Producer Jerry Bruckheimer, Hollywood’s top maker of big-ticket franchises, recalls that Depp was so into being Sparrow that he didn’t want to leave the set on the last day of shooting.

“He didn’t jump in his SUV and split like most big stars,” Bruckheimer says. “He loves the character.”

Not every successful sequel has to have the size and budget of a “Pirates.” Some of the biggest returns on investment this year came from lower-budget films like “Jackass: Number Two” and “Saw III.”

Next year’s lineup includes “The Hills Have Eyes II,” “Resident Evil 3,” “Hostel 2” and “Saw IV.”

But the cost of betting on new installments of established hits often reaches blockbuster proportions. Production and marketing outlays on a single title can total more than $400 million.

Studios will spend more than $1 billion alone next year to make and market “Pirates of the Caribbean: At World’s End,” “Spider-Man 3” and “Shrek 3.”
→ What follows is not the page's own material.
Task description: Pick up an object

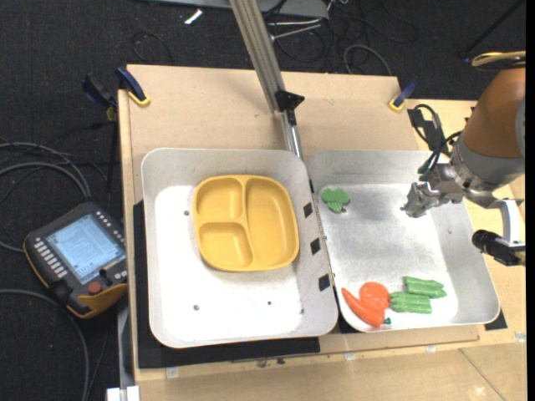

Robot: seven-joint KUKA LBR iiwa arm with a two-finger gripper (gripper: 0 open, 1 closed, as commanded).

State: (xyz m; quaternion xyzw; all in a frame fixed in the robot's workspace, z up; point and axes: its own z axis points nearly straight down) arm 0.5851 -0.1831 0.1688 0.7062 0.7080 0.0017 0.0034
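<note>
While the arm [493, 132] reaches in from the right, you find its hand [415, 205] low over the upper right part of the right bin [393, 249], above bare floor. Hand state: you cannot tell from this view, the tip being small and dark; nothing is seen in it.

Items, right bin:
- green leafy piece [335, 199], upper left, near the divide, well apart from the hand.
- red tomato [374, 295], lower edge, touching an orange carrot [359, 308].
- two green pods [416, 295], just beside the tomato, one lying above the other.

Items, left bin [167, 249]:
- yellow tray [247, 222], three compartments, lying flat at centre.

Other: a pendant [79, 257] with lit screen, off the surface at left.

Step in hand, by judgement: approach or search, no object yet picked. The hand stands over no item. Your next move calls for choosing a target, most likely the leafy piece to the left or the cluster at the lower edge, shifting across to it, and descending squarely. The cluster is crowded, so a grasp there risks nudging neighbours.
</note>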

Costs have soared so much that even some big box-office performers aren’t bottom-line hits for studios.

This summer’s “Mission: Impossible III” grossed nearly $400 million worldwide, earning star Tom Cruise some $80 million. But the film’s backer, Paramount Pictures, will only break even given the movie’s high production and marketing costs.

One reason budgets rise so much is that producers crank up the special effects, under pressure to create a spectacle that outdoes the earlier films.

“We always try to top ourselves and there’s a cost attached to that,” says Laura Ziskin, producer of the special effects-laden “Spider-Man” films.

Studios also usually end up paying higher salaries to keep their original stars on board. Because filmmakers are eager for them to revive their roles, stars enjoy more leverage in negotiating their paychecks.

At 17, “Harry Potter” star Daniel Radcliffe is reportedly England’s wealthiest teenager, with his paycheck steadily rising with each film to where it is now a reported $14 million.

One way to try to freshen a franchise to make it more appealing is to develop more emotional, complex and even darker sides to familiar characters.

Critics praised “Batman Begins” and the latest James Bond film, “Casino Royale,” for reinventing their characters by getting them away from the more cartoonish figures they had become.

In “Spider-Man 3,” the superhero’s alter ego, Peter Parker, confronts his darker, vengeful side when his red suit suddenly turns jet black and amps up his powers. In the next “Harry Potter,” the hero will enjoy his first on-screen kiss while continuing his evolution from outsider into a leader.

Tom Rothman, co-chairman of 20th Century Fox, says his studio is keeping the “Fantastic Four” series of Marvel adaptations fresh by introducing the Silver Surfer – the intergalactic, introspective superhero he calls “the holy grail of comic book characters.”